Time to be More Selfish

>>  Wednesday, July 04, 2018



Yesterday a friend I’ve started running with said he’d assumed I was in my 30s. Bless him. It set me thinking.
  
How old do you feel? I’ve decided I feel 27. I look at all the old people on the bus and know I am closer to their age but inside I feel about 27.

I wonder why? Around that age I probably had mentally matured. So maybe that is where my brain settled.

Up until then I’d been more impulsive, perhaps less caring of ‘my duty’ to others. I still was a Guider, I attended community events, ran stalls, did volunteer work but I’m not sure I was so aware of how my actions affect others. Don’t get me wrong, I still do it wrong but know I recognise it.
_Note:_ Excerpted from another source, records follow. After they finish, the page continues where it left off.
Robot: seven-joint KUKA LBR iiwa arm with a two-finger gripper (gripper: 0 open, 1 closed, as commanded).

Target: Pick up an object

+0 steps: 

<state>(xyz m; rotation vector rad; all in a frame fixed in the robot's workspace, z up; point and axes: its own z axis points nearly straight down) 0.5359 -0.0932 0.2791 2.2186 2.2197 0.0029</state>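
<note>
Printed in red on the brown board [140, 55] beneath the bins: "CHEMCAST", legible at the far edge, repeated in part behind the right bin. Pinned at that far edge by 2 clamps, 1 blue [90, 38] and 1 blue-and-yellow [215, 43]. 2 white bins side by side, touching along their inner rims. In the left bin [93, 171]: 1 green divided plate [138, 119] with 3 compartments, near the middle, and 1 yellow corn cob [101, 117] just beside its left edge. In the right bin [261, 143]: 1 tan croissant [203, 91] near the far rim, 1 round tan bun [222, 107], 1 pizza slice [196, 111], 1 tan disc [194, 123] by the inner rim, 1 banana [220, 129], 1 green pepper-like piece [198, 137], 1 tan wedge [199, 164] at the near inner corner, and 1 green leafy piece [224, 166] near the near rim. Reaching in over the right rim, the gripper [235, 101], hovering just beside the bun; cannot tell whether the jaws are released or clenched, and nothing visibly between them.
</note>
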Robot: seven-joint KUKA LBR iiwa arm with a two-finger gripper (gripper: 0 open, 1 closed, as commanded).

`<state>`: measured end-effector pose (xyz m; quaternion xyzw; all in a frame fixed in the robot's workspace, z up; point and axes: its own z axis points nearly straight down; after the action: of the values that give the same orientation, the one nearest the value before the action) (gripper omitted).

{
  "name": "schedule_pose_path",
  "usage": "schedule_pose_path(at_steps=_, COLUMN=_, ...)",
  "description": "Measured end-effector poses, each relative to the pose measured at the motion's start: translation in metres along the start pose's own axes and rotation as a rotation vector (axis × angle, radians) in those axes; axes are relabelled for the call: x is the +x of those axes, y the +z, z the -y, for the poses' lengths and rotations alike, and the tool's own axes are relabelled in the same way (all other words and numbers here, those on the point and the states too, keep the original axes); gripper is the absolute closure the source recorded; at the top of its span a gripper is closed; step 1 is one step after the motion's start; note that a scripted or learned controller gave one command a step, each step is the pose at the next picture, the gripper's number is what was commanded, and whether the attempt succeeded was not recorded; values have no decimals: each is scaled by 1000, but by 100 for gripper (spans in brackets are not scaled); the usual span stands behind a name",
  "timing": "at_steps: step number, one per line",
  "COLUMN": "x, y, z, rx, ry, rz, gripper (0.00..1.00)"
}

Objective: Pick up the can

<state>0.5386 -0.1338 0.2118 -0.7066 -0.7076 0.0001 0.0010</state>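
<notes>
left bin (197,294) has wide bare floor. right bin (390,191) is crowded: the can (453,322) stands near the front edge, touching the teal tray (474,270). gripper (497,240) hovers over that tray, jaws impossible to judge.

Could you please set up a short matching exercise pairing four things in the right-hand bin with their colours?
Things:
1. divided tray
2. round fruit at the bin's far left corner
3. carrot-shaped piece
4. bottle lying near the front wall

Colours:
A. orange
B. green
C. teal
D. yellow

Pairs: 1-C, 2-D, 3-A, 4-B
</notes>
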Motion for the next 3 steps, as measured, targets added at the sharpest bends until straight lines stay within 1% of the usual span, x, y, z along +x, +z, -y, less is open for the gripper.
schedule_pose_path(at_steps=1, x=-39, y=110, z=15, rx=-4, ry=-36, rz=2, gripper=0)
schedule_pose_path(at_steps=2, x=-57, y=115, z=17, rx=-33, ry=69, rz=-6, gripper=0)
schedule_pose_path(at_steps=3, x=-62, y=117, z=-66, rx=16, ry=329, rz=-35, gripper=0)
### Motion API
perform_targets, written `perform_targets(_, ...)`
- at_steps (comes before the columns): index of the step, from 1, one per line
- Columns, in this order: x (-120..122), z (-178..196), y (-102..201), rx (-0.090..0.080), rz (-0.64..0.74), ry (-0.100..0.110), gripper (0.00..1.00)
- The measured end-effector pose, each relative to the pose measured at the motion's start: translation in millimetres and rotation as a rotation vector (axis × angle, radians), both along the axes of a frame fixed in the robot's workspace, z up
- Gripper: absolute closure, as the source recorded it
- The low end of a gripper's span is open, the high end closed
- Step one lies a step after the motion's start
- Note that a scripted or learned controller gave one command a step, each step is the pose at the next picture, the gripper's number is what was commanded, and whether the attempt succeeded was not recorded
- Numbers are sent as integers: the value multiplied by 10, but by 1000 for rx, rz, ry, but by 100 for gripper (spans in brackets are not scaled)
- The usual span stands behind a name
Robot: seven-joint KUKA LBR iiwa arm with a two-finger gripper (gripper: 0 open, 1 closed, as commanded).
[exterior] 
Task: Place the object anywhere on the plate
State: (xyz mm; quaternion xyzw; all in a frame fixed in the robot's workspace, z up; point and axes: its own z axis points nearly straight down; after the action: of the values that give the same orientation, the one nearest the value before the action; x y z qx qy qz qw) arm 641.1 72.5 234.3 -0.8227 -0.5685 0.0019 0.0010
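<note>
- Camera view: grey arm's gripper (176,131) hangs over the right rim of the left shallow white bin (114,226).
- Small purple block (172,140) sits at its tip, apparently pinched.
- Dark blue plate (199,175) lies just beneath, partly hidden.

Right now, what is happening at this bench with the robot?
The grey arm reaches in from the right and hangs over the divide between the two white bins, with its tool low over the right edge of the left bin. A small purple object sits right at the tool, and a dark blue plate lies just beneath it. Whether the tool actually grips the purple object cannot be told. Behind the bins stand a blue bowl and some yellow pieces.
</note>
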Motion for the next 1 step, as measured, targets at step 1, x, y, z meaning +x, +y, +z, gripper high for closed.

Whilst Cog was becoming ill I’d avoided telling too many people thinking there was nothing they could do anyway but once I was aware the odds were against her living I started to tell people I thought should know like grandparents. I reached out to my own friends for support and then I told her closest childhood friends.

What I hadn’t realised was the impact it would have on them. One of my own friends was incredibly upset, much more than I’d ever imagined. One of Cog's childhood friends suffered her own life trauma a few years ago and I didn’t take into account how much more this might affect her because of it. There were a couple of people I told after Cog looked like recovery was going to happen, but she was still in intensive care, that burst into tears on the phone. I was becoming acutely aware that I was creating real stress for these people and it worried me.

I decided to ask someone about it who must deal with bad news a lot...our vicar. I assume vicar school must have a ‘handling bad news’ class, a ‘most appropriate conversation responses in all social situations’ module and not forgetting the ‘how to sleep with your eyes open’ practical lesson.

He said people at the centre of a trauma, particularly death of a close relative, often end up carrying other people’s grief. He had no easy answers except suggesting sometimes it’s better to give little detail and just ask people to pray for them.

Given what was actually happening to Cog and the desperate state she was in, I thought I had been quite light in detail with most but I thought it best to say we weren’t sure if she was going to live than make light of a dire situation and the mixed emotions that would create if she died. But it was hard trying to decide what to say from my chair in ICU on very little sleep.

I’ve never been great at clearly expressing myself, leaving a trail of misunderstanding behind me and people that seem to take offence to my words despite them (mostly) having good intentions. I can be socially awkward finding it hard to naturally find my place in a group. But my heart is genuinely in the right place, I want others to be happy.

I finding now, even weeks after the worst has past that people are still crying when I see them for the first time and they ask me about it.  It's really hard, I really feel for them and it churns it up for me, but on the other hand I feel the need to talk about it.  It's been difficult.

I think this experience has changed me a bit, currently I feel more isolated like I’m in a bowl looking at a world that doesn’t understand what we’ve been (and are going) through. But I also think now it’s time to be pre 27 for a while, to think more about myself and what makes me happy.